In all, 17,347 cases of KD were reported in 2019 compared with 11,173 in 2020, a 36% reduction during the first year of the COVID-19 pandemic. Children diagnosed in 2020 compared with 2019 were younger (25 vs. 26 months), and more were younger than 12 months at diagnosis (22% vs. 19%). Children younger than 12 months (significantly, those too young to mask) showed more-moderate declines in KD incidence than older children and had later rebound following the relaxation of COVID-19 mitigation measures. There was no significant difference in number of days of illness at presentation, making reluctance to seek medical care an unlikely explanation for the decline in incidence.
Ae R et al. Incidence of Kawasaki disease before and after the COVID-19 pandemic in Japan: Results of the 26th nationwide survey, 2019 to 2020. JAMA Pediatr 2022 Oct 17; [e-pub]. (https://doi.org/10.1001/jamapediatrics.2022.3756)
Comment
The COVID-19 pandemic had some unexpected effects.

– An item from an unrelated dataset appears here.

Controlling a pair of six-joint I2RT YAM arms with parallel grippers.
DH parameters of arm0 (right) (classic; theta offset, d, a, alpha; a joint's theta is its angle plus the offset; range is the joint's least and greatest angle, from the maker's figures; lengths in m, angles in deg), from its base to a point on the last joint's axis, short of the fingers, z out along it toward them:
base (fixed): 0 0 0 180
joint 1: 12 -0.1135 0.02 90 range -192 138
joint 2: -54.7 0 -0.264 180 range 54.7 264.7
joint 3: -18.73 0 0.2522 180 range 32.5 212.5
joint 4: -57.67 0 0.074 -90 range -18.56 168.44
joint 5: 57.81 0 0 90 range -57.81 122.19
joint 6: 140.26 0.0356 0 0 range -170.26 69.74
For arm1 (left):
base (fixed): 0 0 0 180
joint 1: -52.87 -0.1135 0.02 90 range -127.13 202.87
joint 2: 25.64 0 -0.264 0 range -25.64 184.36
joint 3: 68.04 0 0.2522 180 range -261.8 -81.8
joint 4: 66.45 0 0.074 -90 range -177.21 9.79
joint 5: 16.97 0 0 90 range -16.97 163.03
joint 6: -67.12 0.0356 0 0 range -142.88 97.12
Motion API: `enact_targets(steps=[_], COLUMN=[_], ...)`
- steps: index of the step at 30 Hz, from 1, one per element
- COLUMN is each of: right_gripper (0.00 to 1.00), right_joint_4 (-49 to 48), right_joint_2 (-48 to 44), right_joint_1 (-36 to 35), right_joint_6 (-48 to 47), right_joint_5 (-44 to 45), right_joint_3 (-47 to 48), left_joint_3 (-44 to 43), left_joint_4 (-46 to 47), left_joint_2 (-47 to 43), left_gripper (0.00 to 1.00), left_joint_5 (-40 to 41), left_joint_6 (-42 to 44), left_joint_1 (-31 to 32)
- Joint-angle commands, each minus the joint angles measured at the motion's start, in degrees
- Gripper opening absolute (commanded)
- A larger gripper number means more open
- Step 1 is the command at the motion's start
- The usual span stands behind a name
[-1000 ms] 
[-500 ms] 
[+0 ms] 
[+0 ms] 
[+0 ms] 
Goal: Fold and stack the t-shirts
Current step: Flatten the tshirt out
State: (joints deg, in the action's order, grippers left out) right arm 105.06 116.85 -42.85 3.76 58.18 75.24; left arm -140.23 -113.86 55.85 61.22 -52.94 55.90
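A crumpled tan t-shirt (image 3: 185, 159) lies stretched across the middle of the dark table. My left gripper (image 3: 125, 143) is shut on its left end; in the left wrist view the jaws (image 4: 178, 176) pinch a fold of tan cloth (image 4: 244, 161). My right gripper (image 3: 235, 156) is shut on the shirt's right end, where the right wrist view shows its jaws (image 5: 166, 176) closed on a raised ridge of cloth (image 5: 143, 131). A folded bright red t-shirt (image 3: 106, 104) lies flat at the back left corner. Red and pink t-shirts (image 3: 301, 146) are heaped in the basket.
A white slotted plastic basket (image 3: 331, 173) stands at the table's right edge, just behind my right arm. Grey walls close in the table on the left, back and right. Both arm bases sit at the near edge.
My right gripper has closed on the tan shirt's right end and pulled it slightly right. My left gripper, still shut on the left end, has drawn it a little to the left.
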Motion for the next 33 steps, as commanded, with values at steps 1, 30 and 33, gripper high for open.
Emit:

Respiratory illnesses such as influenza and respiratory syncytial virus faded into the background, only to reappear now in massive numbers. The significant declines in KD incidence in Japan during the pandemic support a respiratory pathogen as a catalyst for the syndrome. Now that COVID-19 mitigation measures have relaxed and respiratory viruses have returned, clinicians will have to be on the lookout for KD as case numbers will likely rise.